* Stored data:
□ □ □
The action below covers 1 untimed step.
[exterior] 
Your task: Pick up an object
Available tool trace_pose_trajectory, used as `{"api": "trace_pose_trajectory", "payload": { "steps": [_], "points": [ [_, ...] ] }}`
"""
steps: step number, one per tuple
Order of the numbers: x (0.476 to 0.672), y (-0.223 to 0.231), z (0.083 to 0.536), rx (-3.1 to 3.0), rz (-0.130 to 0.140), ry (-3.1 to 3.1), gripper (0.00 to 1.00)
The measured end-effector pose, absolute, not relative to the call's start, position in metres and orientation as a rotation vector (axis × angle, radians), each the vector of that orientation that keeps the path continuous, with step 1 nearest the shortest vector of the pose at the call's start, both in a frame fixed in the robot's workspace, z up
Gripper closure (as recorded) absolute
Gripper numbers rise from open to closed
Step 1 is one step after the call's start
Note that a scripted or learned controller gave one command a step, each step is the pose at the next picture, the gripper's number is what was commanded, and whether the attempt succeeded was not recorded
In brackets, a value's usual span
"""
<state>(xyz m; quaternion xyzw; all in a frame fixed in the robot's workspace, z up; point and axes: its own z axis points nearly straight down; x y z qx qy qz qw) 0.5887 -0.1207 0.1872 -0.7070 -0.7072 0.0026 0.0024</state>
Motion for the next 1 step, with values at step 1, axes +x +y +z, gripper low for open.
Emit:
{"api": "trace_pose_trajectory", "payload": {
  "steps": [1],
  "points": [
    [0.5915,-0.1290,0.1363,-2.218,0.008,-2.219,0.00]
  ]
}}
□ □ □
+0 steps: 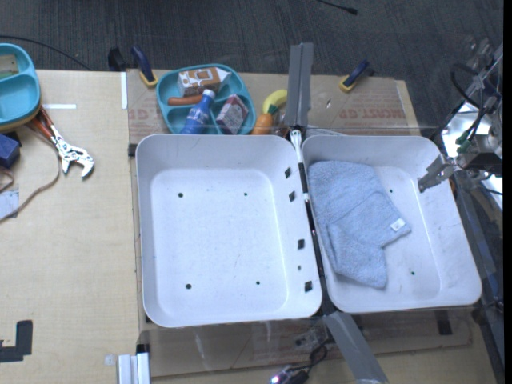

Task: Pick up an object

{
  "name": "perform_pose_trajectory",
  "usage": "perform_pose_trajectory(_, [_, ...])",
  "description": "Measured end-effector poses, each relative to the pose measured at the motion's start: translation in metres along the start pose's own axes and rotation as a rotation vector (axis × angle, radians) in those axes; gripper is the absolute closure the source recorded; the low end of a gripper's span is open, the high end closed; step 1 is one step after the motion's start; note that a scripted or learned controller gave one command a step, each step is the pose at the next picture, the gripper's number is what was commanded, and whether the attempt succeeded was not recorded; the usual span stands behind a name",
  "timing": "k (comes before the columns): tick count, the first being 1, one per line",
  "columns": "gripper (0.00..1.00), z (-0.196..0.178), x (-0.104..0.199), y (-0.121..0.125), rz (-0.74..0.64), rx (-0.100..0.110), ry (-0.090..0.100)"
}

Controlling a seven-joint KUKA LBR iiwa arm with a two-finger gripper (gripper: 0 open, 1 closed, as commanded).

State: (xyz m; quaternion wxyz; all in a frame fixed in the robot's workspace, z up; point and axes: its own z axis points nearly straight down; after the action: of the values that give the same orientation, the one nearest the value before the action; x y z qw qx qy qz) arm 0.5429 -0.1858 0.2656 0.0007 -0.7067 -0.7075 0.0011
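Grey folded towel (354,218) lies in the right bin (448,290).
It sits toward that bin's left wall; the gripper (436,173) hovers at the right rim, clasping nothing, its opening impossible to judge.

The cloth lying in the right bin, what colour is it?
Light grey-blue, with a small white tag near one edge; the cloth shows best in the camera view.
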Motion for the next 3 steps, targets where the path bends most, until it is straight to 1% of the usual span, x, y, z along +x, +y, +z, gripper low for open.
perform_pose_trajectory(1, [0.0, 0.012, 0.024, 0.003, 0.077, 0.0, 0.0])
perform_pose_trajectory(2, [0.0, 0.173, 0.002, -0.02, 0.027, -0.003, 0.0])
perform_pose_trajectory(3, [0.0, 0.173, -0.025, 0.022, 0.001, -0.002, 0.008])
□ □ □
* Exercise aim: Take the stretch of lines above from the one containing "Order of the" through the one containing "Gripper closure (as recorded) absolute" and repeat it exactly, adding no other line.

* Response box:
Order of the numbers: x (0.476 to 0.672), y (-0.223 to 0.231), z (0.083 to 0.536), rx (-3.1 to 3.0), rz (-0.130 to 0.140), ry (-3.1 to 3.1), gripper (0.00 to 1.00)
The measured end-effector pose, absolute, not relative to the call's start, position in metres and orientation as a rotation vector (axis × angle, radians), each the vector of that orientation that keeps the path continuous, with step 1 nearest the shortest vector of the pose at the call's start, both in a frame fixed in the robot's workspace, z up
Gripper closure (as recorded) absolute

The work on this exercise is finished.